Non se ne può più di piatti scenografici preparati per la tv o per le fotone da rivista, da Youtube, da Instagram, di pappette con schiumine e pezzettini di erbe varie, di sughi strani come sapore ma fotogenici come aspetto. E tutto impiattato con stampini per la sua bella figura davanti a blogger, influencer e cretini di turno che -sempre di turno- acclamano lo chef-star del momento. Finalmente. Come riporta anche Alberto Schieppati nel suo ultimo editoriale su Artù, qualcuno ha alzato un po’ la voce. E questo qualcuno è il mitico Gianfranco Vissani che rimprovera la scarsa conoscenza della vera cucina, degli ingredienti della nostra terra (unici, molteplici, preziosi), della loro preparazione a favore di mode gastronomiche passeggere. E’ vero, se si guarda con attenzione la preparazione di alcuni piatti con ingredienti fantasiosamente confusi (la chiamano fusion) messi insieme lì sul momento sotto l’occhio della telecamera, si vede che di cottura, conservazione e, prima ancora, di ricerca professionali degli ingredienti, rimane poco a favore spesso dell’effettone, dei colori artificiali, della composizione di gastro-design. Eppure i primati mondiali delle nostre ricette sono strettamente legati alle sapienze contadine, montanare, marinare e collinare delle famiglie, alla sapiente conoscenza degli ingredienti, della loro enorme diversità stagionale, territoriale. Questa diversità è dovuta al fatto che solo il nostro Paese è dotato di caratteristiche del terreno diverse da villaggio a villaggio, da cascina a cascina perché frutto plurisecolare di sommovimenti e fenomeni naturali dei terreni che non hanno avuto e non hanno pari nel mondo. Questa diversità le multinazionali stanno cercando di distruggerla con prodotti fintamente regionali e qualche chef famoso si presta a questa operazione perché non conosce gran che di questa diversità. Così i vini internazionali che portano etichette nobili antiche e celeberrime sono ormai indistinguibili –non tutti- e si perdono per esempio quelli locali molto diversi nei loro umori con la falsa giustificazione che se viaggiano si alterano. Balle.
C’è patata e patata
Così, per esempio, le patate di Altedo, nel bolognese, sono diverse da quelle di sabbia di poche decine di km lontane, coltivate su terreni a sabbia fresca, quasi lungo il mare, nel ferrarese. E che dire dell’insalata che non esiste perché sono migliaia le insalate italiane?. Sappiamo usare bene, per esempio, le materie fondamentali per cucinare? Vissani dice che molti chef non sanno che è un errore decisivo per la qualità della ricetta usare per esempio acqua calcarea per la pasta che col calore diventa ancora più “dura” alterando sapori e struttura della pasta e del condimento… Non solo, conservare, cucinare, elaborare gli ingredienti sta diventando solo un fatto televisivo, velocissimo, quasi isterico. Tre quarti della qualità di un piatto è invece derivante da come viene scelto, conservato, elaborato e trattato e certo non con tempi sincopati. Anzi. A Verona si svolge dal 21 al 25 febbraio Progetto Fuoco dedicato a camini, caminetti e stufe cosiddette economiche, cioè al fuoco che scalda e cucina, che sta tornando impetuoso di moda in Europa. E una sezione è dedicata a Progetto Cuoco con la presentazione di un ricettario antico, di ricette famigliari regionali di piatti cotti a legna. Cotture spesso soft, lente, naturali, ben lontane dall’uniformità dei piani a induzione….E comunque ricette strepitose.
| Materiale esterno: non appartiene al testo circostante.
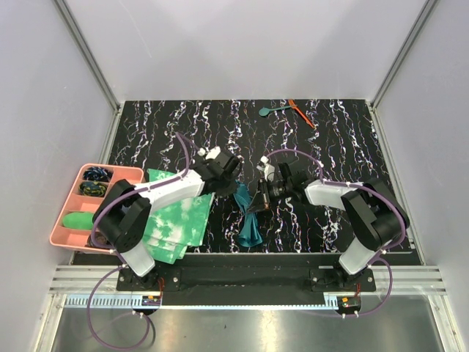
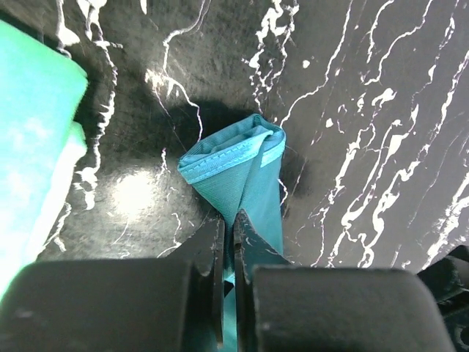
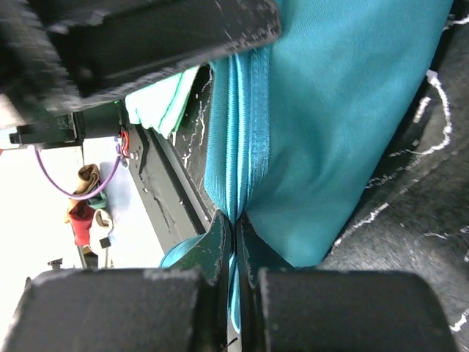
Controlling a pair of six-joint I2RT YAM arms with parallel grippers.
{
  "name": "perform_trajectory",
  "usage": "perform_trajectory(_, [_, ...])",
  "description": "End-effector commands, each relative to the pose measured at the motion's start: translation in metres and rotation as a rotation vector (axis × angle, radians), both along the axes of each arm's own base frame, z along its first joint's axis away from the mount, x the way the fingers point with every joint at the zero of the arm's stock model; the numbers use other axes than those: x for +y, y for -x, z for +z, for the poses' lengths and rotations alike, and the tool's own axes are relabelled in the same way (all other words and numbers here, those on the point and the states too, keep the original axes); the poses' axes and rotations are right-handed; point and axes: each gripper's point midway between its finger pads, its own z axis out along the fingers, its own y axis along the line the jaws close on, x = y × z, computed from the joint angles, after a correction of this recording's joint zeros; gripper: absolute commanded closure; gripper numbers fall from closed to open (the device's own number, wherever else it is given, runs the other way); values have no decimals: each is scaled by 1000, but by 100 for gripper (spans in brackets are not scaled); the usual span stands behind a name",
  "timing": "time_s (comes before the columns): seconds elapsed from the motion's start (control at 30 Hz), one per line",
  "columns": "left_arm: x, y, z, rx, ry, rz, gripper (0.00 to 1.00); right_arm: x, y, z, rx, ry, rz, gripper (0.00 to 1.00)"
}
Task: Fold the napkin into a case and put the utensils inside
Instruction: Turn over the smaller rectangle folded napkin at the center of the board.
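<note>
The dark teal napkin (image 1: 248,220) hangs bunched between the two arms near the table's front middle. My left gripper (image 1: 233,183) is shut on the napkin's (image 2: 238,172) hemmed corner, cloth pinched between its fingers (image 2: 214,242). My right gripper (image 1: 258,196) is shut on the napkin's (image 3: 330,117) hemmed edge. In the right wrist view the left gripper's black body fills the top. The utensils lie at the far edge: a teal spoon (image 1: 272,110) and an orange-red stick (image 1: 301,113). No folded case shows.
A pink compartment tray (image 1: 67,233) with small items sits at the left edge. Light green-and-white mottled cloths (image 1: 176,220) lie next to it, under the left arm. The mat is black marble-patterned (image 1: 337,139), between grey side walls.
</note>
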Motion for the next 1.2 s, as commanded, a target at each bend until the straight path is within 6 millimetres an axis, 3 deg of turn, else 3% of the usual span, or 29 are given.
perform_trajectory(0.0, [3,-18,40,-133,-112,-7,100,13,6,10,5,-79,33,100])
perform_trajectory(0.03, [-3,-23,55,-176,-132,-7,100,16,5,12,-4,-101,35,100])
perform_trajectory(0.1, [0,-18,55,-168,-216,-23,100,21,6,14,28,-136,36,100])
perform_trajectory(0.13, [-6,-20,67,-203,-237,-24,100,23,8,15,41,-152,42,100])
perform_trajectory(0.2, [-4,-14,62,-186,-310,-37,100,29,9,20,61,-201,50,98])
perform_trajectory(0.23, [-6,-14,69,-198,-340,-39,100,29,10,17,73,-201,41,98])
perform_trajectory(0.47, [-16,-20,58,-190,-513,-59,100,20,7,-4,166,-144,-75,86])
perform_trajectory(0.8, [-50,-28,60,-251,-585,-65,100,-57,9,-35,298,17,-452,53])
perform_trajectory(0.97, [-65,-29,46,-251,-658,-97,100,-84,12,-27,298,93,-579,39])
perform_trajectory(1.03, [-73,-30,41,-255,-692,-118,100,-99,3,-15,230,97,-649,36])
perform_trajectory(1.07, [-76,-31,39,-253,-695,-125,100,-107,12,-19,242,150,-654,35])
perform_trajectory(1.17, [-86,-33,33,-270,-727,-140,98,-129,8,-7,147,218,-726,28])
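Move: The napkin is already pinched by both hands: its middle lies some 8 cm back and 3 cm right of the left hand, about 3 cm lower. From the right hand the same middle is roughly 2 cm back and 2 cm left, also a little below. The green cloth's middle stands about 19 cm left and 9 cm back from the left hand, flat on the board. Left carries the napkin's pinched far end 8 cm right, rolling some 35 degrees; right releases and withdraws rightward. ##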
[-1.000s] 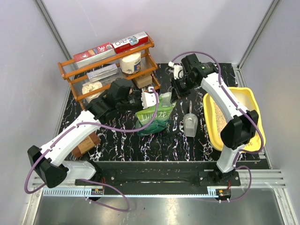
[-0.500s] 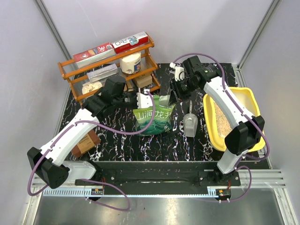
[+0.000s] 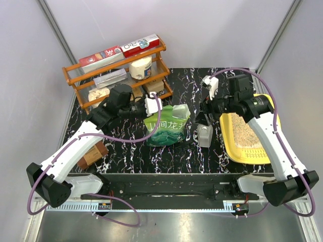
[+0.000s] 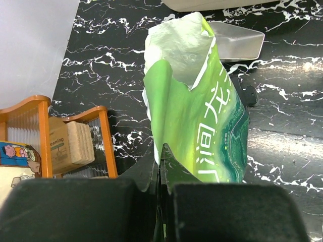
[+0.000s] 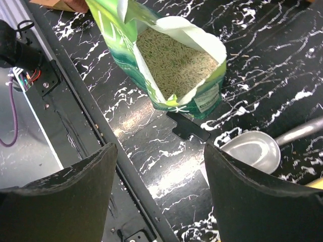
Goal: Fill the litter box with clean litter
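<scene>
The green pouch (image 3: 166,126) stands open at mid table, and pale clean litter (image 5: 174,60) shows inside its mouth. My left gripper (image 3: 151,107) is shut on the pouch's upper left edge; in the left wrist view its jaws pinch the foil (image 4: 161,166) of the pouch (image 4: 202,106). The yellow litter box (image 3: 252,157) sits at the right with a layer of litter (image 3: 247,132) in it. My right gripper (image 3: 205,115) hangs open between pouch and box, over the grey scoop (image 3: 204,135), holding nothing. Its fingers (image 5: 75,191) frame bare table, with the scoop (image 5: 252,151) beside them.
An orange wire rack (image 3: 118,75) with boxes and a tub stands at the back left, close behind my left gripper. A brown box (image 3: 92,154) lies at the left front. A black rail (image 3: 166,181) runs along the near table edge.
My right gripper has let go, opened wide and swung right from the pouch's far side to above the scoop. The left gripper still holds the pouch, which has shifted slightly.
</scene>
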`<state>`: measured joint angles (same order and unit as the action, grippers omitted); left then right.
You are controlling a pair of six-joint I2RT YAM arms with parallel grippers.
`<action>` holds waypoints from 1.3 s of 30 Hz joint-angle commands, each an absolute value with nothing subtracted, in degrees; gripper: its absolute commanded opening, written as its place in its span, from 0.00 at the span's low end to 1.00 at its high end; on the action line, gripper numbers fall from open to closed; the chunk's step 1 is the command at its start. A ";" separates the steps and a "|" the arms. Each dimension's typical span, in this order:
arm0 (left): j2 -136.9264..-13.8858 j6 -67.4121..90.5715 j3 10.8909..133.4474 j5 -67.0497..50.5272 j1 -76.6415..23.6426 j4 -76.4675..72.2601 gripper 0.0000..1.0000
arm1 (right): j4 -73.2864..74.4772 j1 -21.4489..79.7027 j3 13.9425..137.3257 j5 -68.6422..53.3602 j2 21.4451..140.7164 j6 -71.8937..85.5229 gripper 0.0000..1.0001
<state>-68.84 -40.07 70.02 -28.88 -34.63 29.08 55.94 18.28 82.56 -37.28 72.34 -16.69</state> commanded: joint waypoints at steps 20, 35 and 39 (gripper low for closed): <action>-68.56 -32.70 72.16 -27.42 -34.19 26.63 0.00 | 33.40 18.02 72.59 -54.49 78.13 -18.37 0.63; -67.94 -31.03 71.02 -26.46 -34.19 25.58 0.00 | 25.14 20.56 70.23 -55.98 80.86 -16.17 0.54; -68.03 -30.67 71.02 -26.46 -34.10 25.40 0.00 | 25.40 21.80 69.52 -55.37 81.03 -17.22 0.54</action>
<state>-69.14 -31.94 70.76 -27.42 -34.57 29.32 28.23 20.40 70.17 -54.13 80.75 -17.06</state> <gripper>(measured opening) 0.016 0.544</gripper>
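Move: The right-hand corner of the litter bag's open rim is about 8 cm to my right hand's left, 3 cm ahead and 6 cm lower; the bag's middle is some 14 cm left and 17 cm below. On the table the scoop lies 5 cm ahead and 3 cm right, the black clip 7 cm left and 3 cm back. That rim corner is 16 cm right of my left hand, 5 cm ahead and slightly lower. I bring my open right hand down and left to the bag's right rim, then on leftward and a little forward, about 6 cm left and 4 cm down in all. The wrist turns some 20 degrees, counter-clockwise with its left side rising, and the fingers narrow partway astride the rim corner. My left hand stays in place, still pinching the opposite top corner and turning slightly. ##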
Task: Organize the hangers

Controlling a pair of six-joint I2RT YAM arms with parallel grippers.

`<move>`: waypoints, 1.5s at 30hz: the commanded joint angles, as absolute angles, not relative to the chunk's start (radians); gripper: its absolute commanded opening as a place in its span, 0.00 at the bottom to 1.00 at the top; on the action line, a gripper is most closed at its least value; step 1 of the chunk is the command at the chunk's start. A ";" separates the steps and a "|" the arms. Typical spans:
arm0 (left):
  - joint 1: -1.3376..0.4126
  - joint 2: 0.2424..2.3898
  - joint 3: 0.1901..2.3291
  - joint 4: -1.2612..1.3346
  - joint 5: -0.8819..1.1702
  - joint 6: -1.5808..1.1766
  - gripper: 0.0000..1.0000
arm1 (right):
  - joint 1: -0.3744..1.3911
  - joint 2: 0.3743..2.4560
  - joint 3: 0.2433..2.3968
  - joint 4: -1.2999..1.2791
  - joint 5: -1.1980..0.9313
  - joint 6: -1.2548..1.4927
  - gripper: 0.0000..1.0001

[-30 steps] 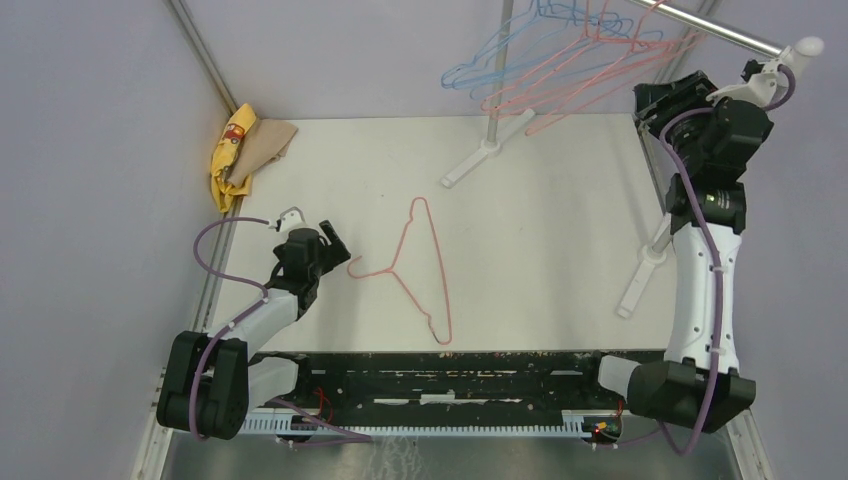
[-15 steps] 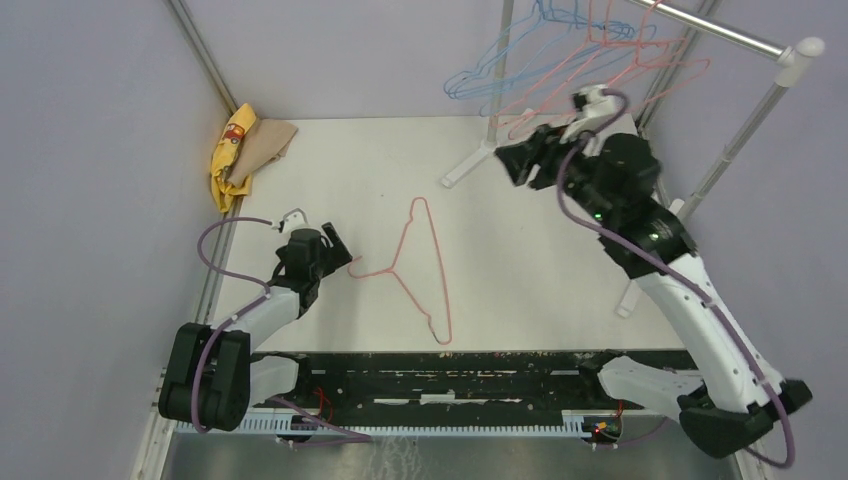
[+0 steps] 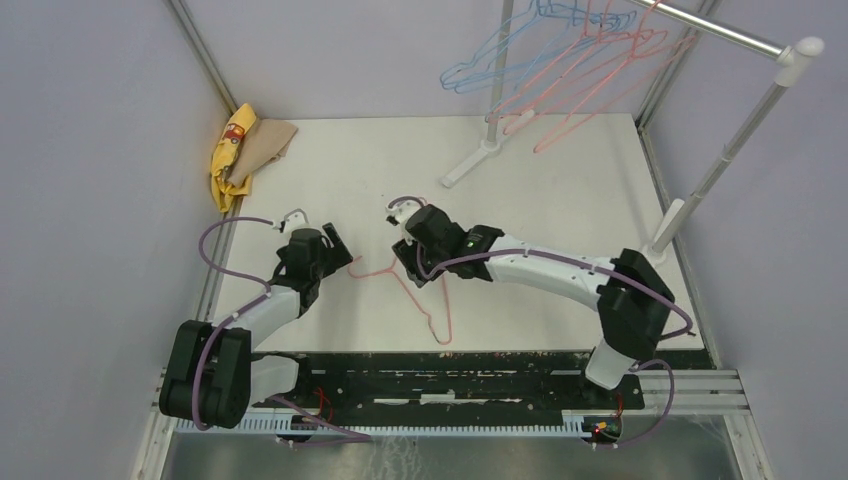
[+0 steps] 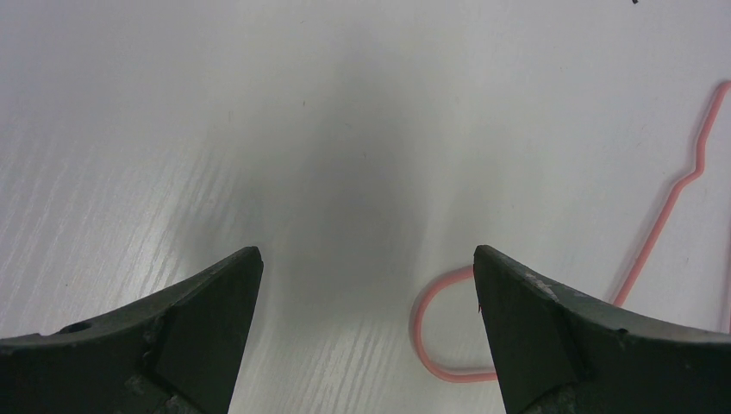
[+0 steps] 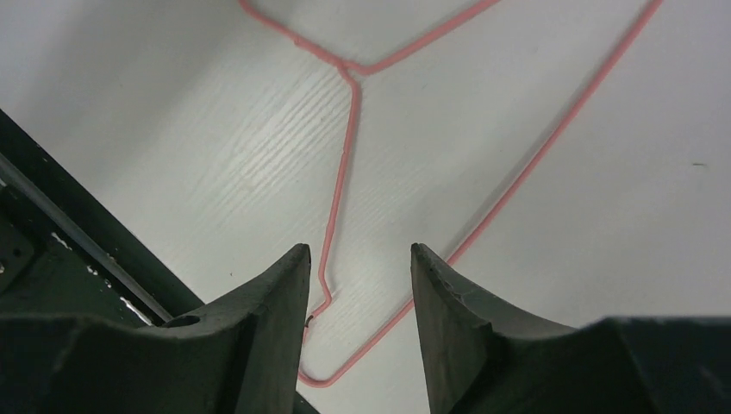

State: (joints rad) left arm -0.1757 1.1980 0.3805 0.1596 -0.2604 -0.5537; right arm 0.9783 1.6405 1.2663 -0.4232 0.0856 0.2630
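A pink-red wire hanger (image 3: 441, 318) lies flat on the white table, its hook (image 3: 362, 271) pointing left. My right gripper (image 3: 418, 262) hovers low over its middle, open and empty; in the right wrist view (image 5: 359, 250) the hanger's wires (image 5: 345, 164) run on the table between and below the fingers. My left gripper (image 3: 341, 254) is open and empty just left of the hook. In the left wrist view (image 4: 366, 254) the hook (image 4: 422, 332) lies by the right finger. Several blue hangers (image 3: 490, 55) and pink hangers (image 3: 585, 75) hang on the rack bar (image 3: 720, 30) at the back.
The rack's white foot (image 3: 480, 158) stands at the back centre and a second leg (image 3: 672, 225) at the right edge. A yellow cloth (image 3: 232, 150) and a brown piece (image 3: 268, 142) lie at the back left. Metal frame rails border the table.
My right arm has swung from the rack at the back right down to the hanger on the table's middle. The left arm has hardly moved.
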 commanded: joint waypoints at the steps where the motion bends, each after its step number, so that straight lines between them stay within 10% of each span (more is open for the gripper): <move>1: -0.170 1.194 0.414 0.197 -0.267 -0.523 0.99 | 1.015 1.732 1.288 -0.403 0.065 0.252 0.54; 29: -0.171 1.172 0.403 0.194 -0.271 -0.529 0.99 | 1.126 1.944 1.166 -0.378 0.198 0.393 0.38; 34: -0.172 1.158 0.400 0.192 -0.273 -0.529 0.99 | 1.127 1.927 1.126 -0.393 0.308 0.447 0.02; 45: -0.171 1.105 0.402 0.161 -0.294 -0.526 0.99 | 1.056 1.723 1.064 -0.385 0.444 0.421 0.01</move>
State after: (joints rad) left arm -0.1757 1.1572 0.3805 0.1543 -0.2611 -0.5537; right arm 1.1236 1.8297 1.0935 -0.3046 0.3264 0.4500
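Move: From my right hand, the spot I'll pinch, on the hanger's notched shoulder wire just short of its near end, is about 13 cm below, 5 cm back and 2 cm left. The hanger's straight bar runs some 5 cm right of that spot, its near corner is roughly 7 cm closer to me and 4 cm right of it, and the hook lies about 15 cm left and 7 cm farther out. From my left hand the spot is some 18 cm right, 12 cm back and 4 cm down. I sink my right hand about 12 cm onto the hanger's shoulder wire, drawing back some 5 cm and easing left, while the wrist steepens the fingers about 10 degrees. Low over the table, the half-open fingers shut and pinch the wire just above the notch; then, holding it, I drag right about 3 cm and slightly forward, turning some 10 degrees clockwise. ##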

Cotture multiple raffinate
Queste belle cucinone economiche sono oggi presenti a Verona anche nelle loro versioni di design, da incasso, raffinatissime. Ma sia in queste versioni come in quelle tradizionali –vedere a Verona!- si riscopre il grande piano con i cerchi in ghisa dove cuociono più pentole e con diverso calore (più forte al centro e gradualmente minore man mano ai lati). Poi uno o due forni grandi con calore stabile, senza polveri, senza picchi eccessivi. E poi a lato la vaschetta con l’acqua sempre bollente a disposizione. Il cuoco vero sa usare questi miracolosi e avanzatissimi strumenti di cottura ottenendo i veri sapori del territorio. Ma sa anche che le tecnologie intelligenti di oggi sono amiche della qualità degli ingredienti perché non è vero che la gran cucina è fare tutto in pochi minuti con il mito del “poco cotto è meglio”. Poco cotto si ma dipende dalla ricetta, dai componenti. E se le nonne conservavano nella dispensa le provviste per poi cucinarle lentamente, significa che di quella sapienza antica occorre conservare moltissimo. Basta provare le ricette tradizionali fatte bene per rendersene conto.